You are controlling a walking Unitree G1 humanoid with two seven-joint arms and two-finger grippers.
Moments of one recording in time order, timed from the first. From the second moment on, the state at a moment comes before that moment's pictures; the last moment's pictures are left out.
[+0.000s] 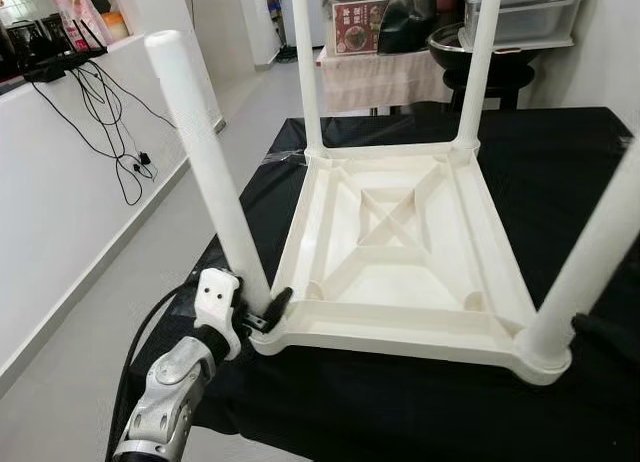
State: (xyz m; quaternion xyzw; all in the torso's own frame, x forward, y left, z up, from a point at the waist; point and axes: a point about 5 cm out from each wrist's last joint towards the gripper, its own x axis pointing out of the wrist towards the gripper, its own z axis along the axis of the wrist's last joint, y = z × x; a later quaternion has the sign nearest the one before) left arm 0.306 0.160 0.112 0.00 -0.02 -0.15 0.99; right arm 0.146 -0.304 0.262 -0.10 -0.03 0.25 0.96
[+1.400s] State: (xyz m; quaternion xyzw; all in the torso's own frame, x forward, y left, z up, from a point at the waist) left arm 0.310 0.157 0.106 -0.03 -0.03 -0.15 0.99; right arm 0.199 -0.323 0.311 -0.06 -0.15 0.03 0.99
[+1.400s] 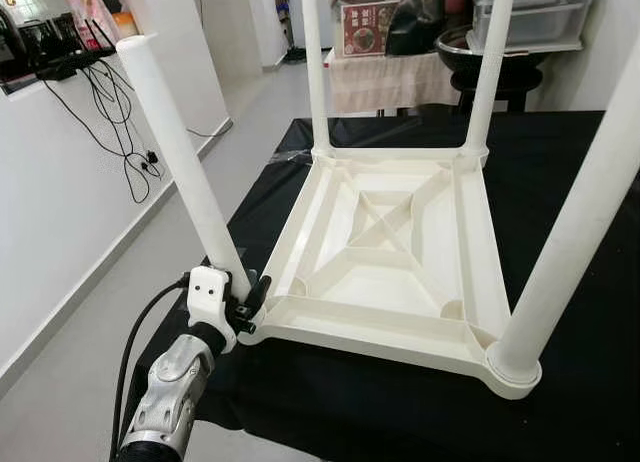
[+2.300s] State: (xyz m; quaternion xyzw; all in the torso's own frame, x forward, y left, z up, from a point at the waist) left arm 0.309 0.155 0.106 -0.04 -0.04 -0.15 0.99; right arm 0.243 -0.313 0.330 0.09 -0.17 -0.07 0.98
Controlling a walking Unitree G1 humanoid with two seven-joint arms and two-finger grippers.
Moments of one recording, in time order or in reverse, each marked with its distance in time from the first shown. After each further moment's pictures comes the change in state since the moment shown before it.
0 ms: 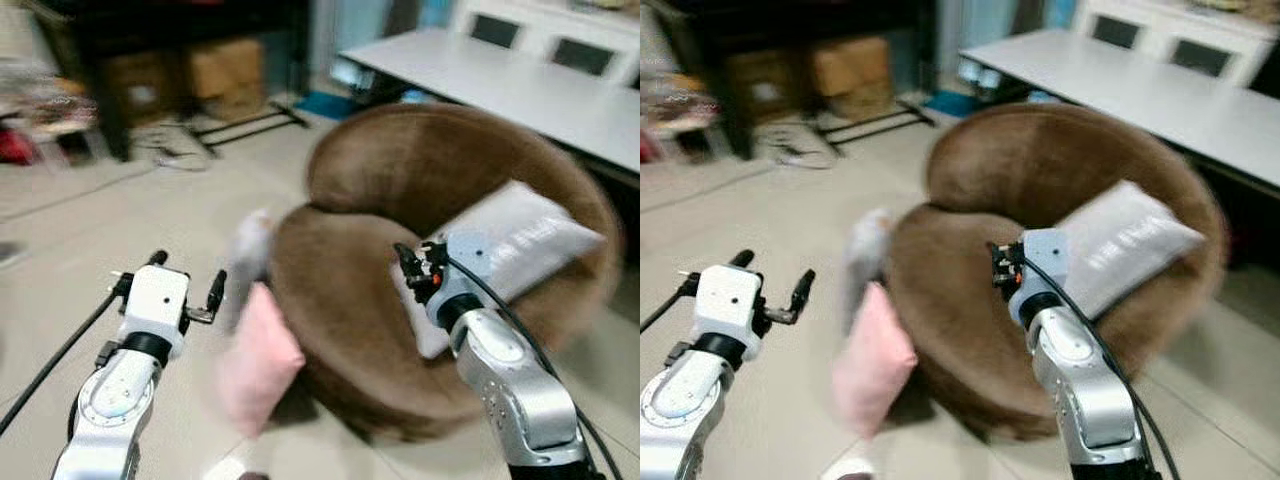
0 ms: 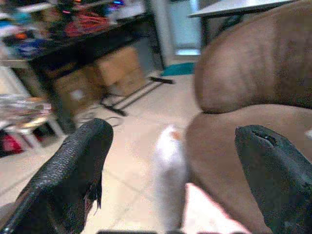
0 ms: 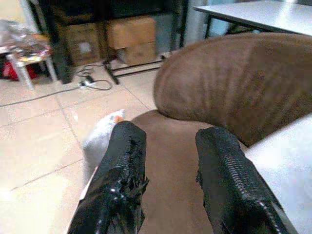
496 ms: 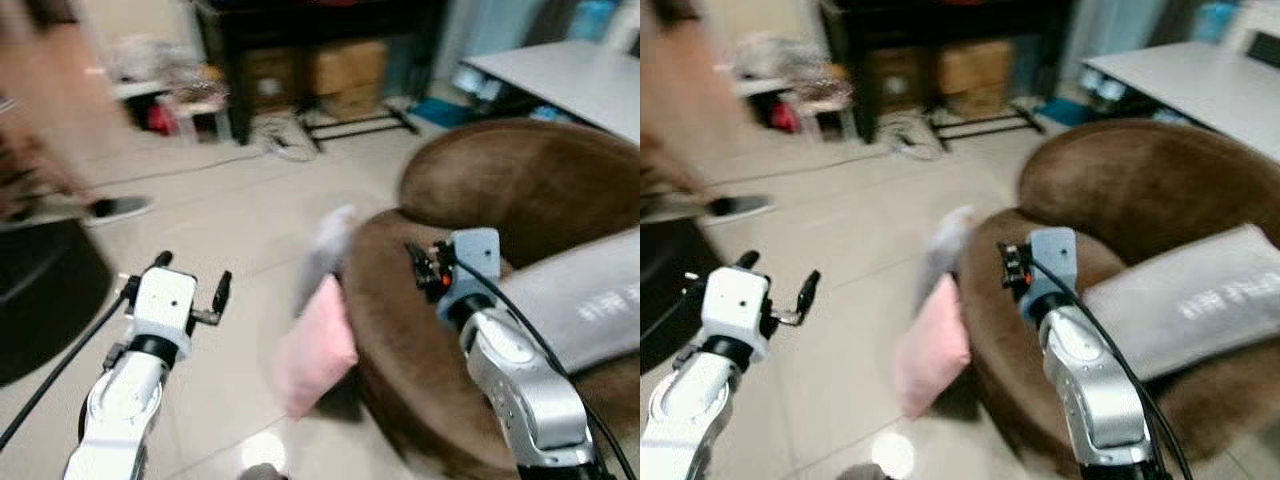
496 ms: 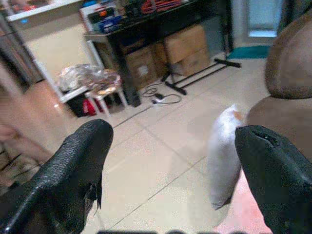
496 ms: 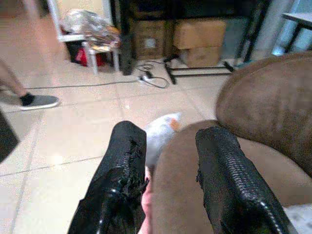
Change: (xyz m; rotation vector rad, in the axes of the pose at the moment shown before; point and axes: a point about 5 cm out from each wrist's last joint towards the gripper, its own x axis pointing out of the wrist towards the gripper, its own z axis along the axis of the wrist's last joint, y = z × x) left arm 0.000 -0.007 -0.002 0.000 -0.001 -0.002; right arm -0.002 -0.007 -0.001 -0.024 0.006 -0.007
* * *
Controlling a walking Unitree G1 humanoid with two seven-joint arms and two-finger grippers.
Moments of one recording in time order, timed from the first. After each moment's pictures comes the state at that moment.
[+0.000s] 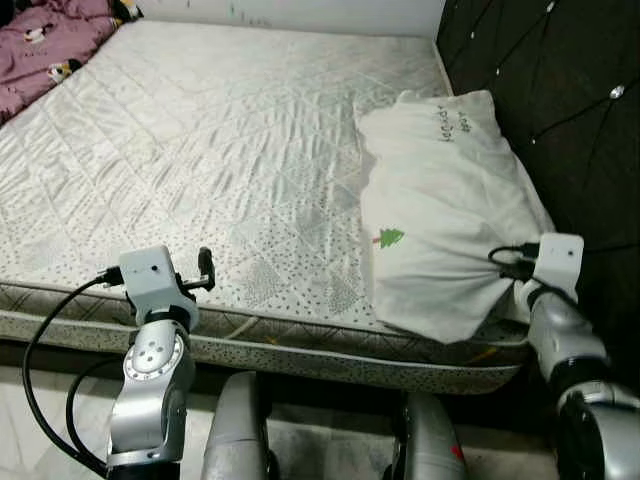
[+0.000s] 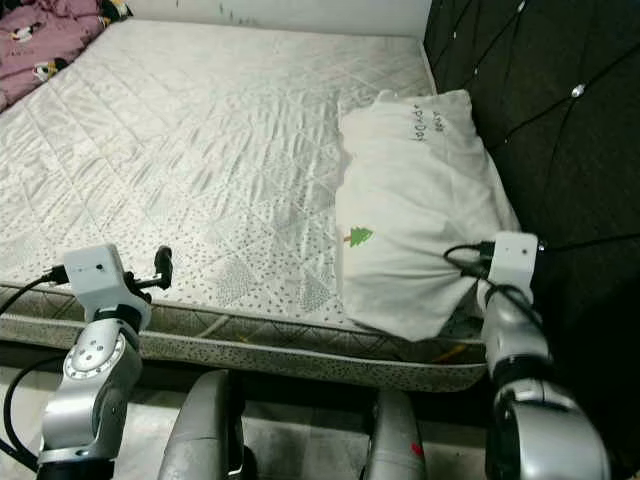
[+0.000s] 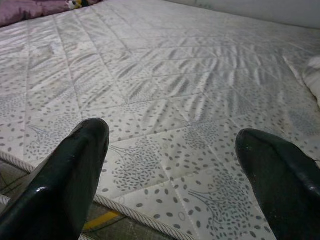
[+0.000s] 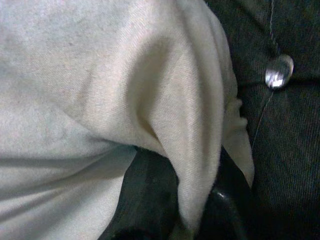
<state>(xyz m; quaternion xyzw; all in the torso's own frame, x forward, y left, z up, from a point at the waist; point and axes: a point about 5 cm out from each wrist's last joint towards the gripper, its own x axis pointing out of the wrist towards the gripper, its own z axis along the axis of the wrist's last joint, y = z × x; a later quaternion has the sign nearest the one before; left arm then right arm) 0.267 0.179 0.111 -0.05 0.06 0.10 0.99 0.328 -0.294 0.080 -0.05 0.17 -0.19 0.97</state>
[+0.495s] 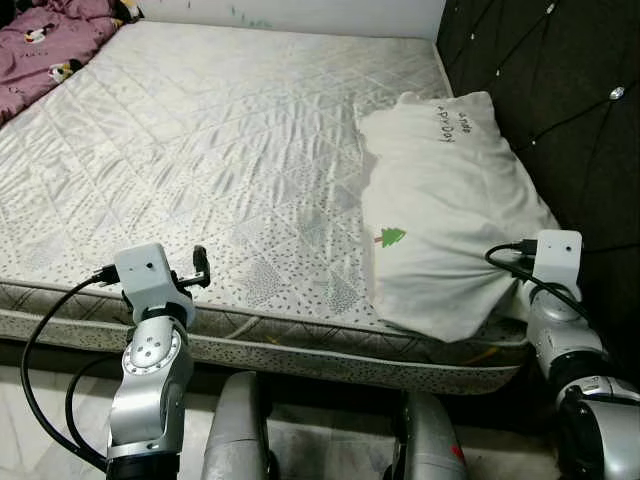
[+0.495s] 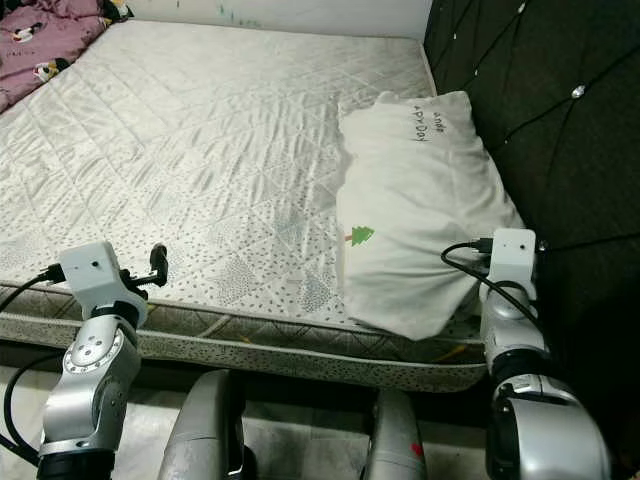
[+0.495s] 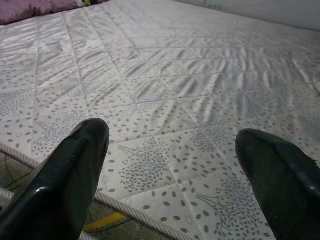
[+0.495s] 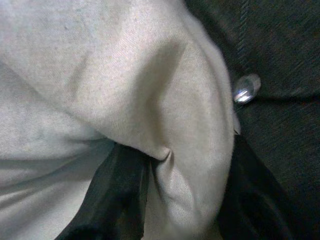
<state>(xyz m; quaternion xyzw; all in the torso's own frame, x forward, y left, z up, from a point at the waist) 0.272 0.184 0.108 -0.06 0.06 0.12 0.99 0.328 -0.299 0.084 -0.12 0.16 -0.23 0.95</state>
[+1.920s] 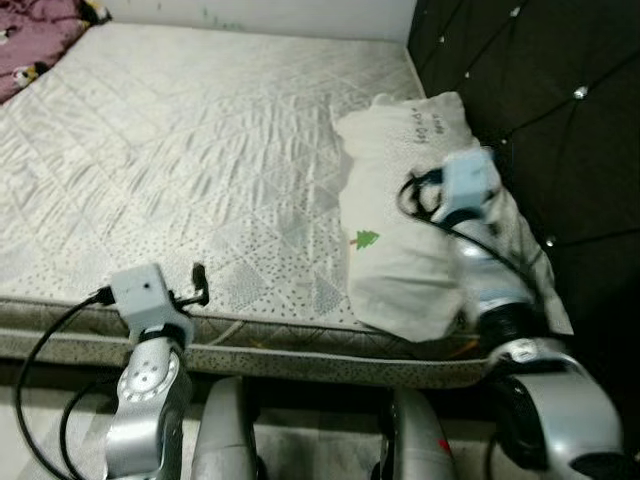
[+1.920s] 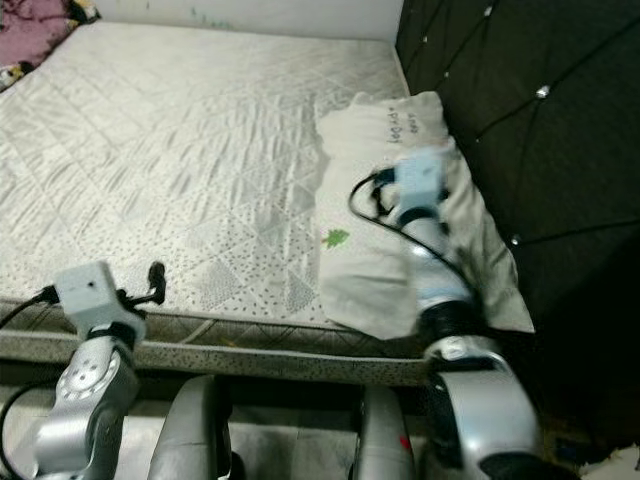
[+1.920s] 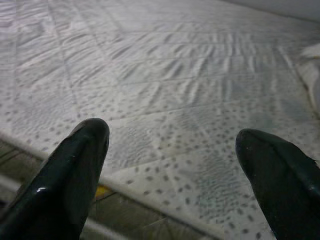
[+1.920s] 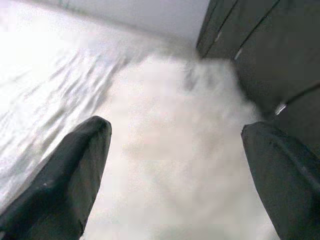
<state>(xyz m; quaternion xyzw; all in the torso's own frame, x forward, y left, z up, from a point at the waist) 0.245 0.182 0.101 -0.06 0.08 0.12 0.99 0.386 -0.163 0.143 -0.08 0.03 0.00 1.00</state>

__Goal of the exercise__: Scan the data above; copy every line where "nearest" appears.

__Reply__:
State: (xyz m; quaternion xyzw; all in the torso's own frame, x forward, y left, z up, from a point at the waist; point and axes: a point about 5 cm out from each wrist's last joint towards the gripper, its own x axis pointing out of the wrist towards the gripper, its own z axis along the axis of the wrist's last joint, y = z × x; a later quaternion has the sign nearest the one before) left arm 0.306 0.160 0.112 0.00 -0.02 -0.15 0.99; right arm 0.146 -0.304 0.262 -0.10 -0.03 0.25 0.96
<state>(xyz m; quaternion xyzw; all in the torso's own frame, x forward, y left, z up, from a point at the waist; point and axes: a point about 5 cm out from each wrist's last joint towards the gripper, its own x axis pointing out of the wrist towards the gripper, its own z axis along the axis of the wrist's last joint, y = z × x; a later quaternion has the sign nearest the one before; left arm then right arm) 0.267 0.179 0.111 -0.05 0.06 0.10 0.99 0.328 -0.294 0.080 -0.05 0.17 -0.19 0.97</state>

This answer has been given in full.